Assignment
Retype every entry exactly, character for character.

(Data extracted from a collection)
■ ■ ■ ■ ■

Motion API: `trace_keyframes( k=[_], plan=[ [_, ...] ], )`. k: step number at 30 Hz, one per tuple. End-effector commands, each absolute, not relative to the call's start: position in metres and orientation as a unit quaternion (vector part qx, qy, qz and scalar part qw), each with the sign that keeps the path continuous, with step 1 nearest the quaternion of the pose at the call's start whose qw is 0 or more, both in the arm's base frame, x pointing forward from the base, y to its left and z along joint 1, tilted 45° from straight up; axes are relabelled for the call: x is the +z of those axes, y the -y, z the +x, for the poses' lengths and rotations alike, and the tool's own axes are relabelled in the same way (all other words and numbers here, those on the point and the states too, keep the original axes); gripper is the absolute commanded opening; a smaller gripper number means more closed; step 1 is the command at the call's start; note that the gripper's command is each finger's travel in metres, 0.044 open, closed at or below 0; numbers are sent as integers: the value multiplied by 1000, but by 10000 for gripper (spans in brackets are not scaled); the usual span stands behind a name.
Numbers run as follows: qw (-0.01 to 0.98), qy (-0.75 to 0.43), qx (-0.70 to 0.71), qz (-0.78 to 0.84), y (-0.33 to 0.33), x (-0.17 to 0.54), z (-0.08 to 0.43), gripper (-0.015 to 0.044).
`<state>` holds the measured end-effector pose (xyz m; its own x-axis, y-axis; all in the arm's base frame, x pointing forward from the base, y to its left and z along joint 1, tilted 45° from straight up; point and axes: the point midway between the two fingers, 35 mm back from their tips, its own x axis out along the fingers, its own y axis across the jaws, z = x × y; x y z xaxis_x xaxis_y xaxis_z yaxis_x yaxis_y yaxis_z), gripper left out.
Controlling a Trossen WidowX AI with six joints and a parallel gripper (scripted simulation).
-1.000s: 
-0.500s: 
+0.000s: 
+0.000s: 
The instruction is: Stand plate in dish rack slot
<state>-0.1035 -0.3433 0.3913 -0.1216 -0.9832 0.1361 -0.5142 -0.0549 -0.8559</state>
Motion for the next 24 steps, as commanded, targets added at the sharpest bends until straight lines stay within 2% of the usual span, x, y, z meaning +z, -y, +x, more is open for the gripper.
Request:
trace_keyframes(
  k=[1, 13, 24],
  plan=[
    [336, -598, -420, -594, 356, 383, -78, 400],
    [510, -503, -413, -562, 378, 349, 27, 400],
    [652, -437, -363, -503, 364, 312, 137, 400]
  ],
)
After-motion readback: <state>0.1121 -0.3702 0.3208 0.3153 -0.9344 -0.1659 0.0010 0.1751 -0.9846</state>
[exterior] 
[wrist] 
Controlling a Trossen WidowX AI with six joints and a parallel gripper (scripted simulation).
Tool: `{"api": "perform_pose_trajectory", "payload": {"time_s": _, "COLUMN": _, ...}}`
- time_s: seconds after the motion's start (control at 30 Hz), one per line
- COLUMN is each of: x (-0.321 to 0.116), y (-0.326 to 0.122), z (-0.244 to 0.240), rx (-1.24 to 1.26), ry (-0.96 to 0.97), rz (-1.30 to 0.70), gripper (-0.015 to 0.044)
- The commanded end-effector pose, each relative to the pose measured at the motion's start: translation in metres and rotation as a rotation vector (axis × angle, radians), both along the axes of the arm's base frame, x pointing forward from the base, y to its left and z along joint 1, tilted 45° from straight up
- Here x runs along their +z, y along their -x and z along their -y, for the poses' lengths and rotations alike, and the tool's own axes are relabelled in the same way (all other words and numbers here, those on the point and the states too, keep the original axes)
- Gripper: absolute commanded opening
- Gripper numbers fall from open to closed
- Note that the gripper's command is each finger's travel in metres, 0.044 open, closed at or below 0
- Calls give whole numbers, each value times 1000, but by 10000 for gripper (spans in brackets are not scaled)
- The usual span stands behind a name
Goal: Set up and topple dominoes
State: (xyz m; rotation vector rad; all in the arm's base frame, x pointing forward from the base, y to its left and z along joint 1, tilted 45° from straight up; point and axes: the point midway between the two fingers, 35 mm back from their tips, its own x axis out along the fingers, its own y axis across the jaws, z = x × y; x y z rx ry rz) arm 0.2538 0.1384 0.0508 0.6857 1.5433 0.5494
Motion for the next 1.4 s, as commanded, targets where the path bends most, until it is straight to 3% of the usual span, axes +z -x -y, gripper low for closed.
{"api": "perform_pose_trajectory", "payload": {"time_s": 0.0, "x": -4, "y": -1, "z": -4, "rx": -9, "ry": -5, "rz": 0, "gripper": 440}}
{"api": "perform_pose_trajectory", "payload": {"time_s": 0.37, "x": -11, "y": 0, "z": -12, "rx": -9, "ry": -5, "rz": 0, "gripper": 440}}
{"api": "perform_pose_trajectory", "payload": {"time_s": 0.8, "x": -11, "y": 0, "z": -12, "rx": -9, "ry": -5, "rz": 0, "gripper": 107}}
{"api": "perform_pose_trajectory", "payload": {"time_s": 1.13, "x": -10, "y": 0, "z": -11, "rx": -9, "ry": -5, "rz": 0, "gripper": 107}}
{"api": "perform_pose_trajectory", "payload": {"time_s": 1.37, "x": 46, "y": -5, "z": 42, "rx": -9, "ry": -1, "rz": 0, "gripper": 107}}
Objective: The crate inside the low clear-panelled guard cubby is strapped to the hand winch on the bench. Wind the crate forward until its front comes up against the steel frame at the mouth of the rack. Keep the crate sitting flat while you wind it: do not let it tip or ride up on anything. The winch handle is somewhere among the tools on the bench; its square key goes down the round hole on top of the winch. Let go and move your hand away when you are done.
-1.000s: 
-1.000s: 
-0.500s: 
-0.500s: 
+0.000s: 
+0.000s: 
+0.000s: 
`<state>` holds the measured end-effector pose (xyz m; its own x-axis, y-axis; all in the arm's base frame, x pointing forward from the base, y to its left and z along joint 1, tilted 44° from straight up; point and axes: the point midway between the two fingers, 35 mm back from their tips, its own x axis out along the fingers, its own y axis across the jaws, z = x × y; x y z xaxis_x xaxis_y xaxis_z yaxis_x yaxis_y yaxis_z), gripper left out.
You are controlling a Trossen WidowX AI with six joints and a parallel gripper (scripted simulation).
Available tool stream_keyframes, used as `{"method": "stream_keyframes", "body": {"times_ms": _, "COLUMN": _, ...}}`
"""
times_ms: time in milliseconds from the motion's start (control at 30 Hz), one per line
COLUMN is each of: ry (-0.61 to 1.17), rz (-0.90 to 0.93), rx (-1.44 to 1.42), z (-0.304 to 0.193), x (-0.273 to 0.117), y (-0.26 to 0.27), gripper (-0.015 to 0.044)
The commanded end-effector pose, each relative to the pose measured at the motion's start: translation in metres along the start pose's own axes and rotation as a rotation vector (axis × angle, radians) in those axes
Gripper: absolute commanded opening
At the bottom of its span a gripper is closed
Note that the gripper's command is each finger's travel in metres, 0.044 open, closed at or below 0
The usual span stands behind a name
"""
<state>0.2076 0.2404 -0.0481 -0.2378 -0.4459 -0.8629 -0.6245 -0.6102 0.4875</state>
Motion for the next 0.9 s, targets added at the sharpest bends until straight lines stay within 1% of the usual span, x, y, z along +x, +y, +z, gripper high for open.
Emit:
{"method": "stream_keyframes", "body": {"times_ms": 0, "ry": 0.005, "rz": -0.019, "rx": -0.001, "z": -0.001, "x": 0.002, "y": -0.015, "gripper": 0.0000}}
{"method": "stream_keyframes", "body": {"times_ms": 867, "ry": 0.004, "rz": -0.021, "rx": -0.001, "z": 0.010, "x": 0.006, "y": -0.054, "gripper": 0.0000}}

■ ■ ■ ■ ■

Written solution
Motion API: `trace_keyframes( k=[_], plan=[ [_, ...] ], )`. k: step number at 30 Hz, one per tuple. End-effector commands, each absolute, not relative to the call's start: position in metres and orientation as a unit quaternion (vector part qx, qy, qz and scalar part qw), each with the sign that keeps the path continuous, with step 1 nearest the quaternion of the pose at the call's start whose qw is 0 or more, both in the arm's base frame, x pointing forward from the base, y to its left and z along joint 1, tilted 45° from straight up; axes are relabelled for the call: x is the +z of those axes, y the -y, z the +x, for the poses' lengths and rotations alike, and the tool's own axes are relabelled in the same way (all other words and numbers here, those on the point and the states too, keep the original axes); gripper is the absolute commanded opening; a smaller gripper number means more closed; step 1 is the command at the call's start; note that the gripper's command is each finger's travel in metres, 0.044 open, closed at or below 0; numbers are sent as integers: the value multiplied by 1000, but by 10000 for gripper (spans in brackets are not scaled); the usual span stands behind a name.
Numbers run as follows: qw (-0.01 to 0.98), qy (-0.75 to 0.43), qx (-0.70 to 0.71), qz (-0.78 to 0.84), y (-0.33 to 0.33), x (-0.17 to 0.54), z (-0.08 to 0.43), gripper (-0.015 to 0.044).
`<state>` holds the measured end-effector pose (xyz m; its own x-axis, y-axis; all in the arm's base frame, x pointing forward from the base, y to its left and z along joint 1, tilted 45° from straight up; point and axes: the point midway between the two fingers, 35 mm back from their tips, its own x axis out along the fingers, its own y axis across the jaws, z = x × y; x y z xaxis_x xaxis_y xaxis_z yaxis_x yaxis_y yaxis_z), gripper left out.
Controlling a Trossen WidowX AI with six joints and a parallel gripper (scripted simulation).
-1.000s: 
-0.500s: 
+0.000s: 
+0.000s: 
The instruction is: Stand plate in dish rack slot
<state>-0.1035 -0.3433 0.3913 -0.1216 -0.9832 0.1361 -0.5142 -0.0549 -0.8559</state>
Motion for the next 24 steps, as commanded, targets added at the sharpest bends until straight lines stay within 2% of the usual span, x, y, z meaning +z, -y, +x, more is open for the gripper.
Request:
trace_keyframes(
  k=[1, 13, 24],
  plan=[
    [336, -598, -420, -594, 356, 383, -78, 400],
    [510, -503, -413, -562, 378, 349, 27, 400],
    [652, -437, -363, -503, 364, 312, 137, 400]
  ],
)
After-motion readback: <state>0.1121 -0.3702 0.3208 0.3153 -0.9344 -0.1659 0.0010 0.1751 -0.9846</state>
[exterior] 
[wrist] 
Controlling a Trossen WidowX AI with six joints and a parallel gripper (scripted simulation).
Tool: `{"api": "perform_pose_trajectory", "payload": {"time_s": _, "COLUMN": _, ...}}`
- time_s: seconds after the motion's start (control at 30 Hz), one per line
- COLUMN is each of: x (-0.321 to 0.116), y (-0.326 to 0.122), z (-0.244 to 0.240), rx (-1.24 to 1.26), ry (-0.96 to 0.97), rz (-1.30 to 0.70), gripper (-0.015 to 0.044)
- The commanded end-effector pose, each relative to the pose measured at the motion's start: translation in metres and rotation as a rotation vector (axis × angle, radians), both along the axes of the arm's base frame, x pointing forward from the base, y to its left and z along joint 1, tilted 45° from straight up
- Here x runs along their +z, y along their -x and z along their -y, for the poses' lengths and rotations alike, and the tool's own axes are relabelled in the same way (all other words and numbers here, those on the point and the states too, keep the original axes)
- Gripper: absolute commanded opening
- Gripper numbers fall from open to closed
- Note that the gripper's command is each finger's travel in metres, 0.044 open, closed at or below 0
- Calls give whole numbers, each value times 1000, but by 10000 for gripper (spans in brackets are not scaled)
- The usual span stands behind a name
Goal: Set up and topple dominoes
State: (xyz m; rotation vector rad; all in the arm's base frame, x pointing forward from the base, y to its left and z along joint 1, tilted 45° from straight up; point and axes: the point midway between the two fingers, 35 mm back from their tips, its own x axis out along the fingers, its own y axis across the jaws, z = x × y; x y z rx ry rz) arm 0.2538 0.1384 0.0508 0.6857 1.5433 0.5494
Motion for the next 1.4 s, as commanded, targets where the path bends most, until it is straight to 3% of the usual span, axes +z -x -y, gripper low for closed.
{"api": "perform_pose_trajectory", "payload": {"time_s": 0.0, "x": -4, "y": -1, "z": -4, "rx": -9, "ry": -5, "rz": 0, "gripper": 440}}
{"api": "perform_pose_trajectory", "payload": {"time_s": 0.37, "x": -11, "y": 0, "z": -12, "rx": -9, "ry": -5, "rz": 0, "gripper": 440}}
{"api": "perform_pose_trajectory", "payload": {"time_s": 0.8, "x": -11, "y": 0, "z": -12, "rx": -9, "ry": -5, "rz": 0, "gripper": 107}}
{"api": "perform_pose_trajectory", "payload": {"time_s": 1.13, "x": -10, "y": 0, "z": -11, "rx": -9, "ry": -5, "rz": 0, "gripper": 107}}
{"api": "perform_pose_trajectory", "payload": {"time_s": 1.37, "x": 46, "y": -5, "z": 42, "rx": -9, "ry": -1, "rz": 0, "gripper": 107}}
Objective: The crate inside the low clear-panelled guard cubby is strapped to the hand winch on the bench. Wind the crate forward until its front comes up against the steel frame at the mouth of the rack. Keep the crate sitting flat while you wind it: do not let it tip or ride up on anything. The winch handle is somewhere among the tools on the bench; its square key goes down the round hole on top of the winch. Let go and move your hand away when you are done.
-1.000s: 
-1.000s: 
-0.500s: 
-0.500s: 
+0.000s: 
+0.000s: 
+0.000s: 
`<state>` holds the measured end-effector pose (xyz m; its own x-axis, y-axis; all in the arm's base frame, x pointing forward from the base, y to its left and z along joint 1, tilted 44° from straight up; point and axes: the point midway between the two fingers, 35 mm back from their tips, its own x axis out along the fingers, its own y axis across the jaws, z = x × y; x y z xaxis_x xaxis_y xaxis_z yaxis_x yaxis_y yaxis_z), gripper left out.
You are controlling a Trossen WidowX AI with six joints and a parallel gripper (scripted simulation).
Available tool stream_keyframes, used as `{"method": "stream_keyframes", "body": {"times_ms": _, "COLUMN": _, ...}}`
"""
times_ms: time in milliseconds from the motion's start (control at 30 Hz), one per line
COLUMN is each of: ry (-0.61 to 1.17), rz (-0.90 to 0.93), rx (-1.44 to 1.42), z (-0.304 to 0.193), x (-0.273 to 0.117), y (-0.26 to 0.27), gripper (-0.015 to 0.044)
The commanded end-effector pose, each relative to the pose measured at the motion's start: translation in metres along the start pose's own axes and rotation as a rotation vector (axis × angle, radians) in those axes
Gripper: absolute commanded opening
At the bottom of its span a gripper is closed
Note that the gripper's command is each finger's travel in metres, 0.044 open, closed at or below 0
The usual span stands behind a name
"""
<state>0.2076 0.2404 -0.0481 -0.2378 -0.4459 -0.8629 -0.6245 -0.6102 0.4875</state>
Motion for the next 0.9 s, targets added at the sharpest bends until straight lines stay within 1% of the usual span, x, y, z along +x, +y, +z, gripper high for open.
Emit:
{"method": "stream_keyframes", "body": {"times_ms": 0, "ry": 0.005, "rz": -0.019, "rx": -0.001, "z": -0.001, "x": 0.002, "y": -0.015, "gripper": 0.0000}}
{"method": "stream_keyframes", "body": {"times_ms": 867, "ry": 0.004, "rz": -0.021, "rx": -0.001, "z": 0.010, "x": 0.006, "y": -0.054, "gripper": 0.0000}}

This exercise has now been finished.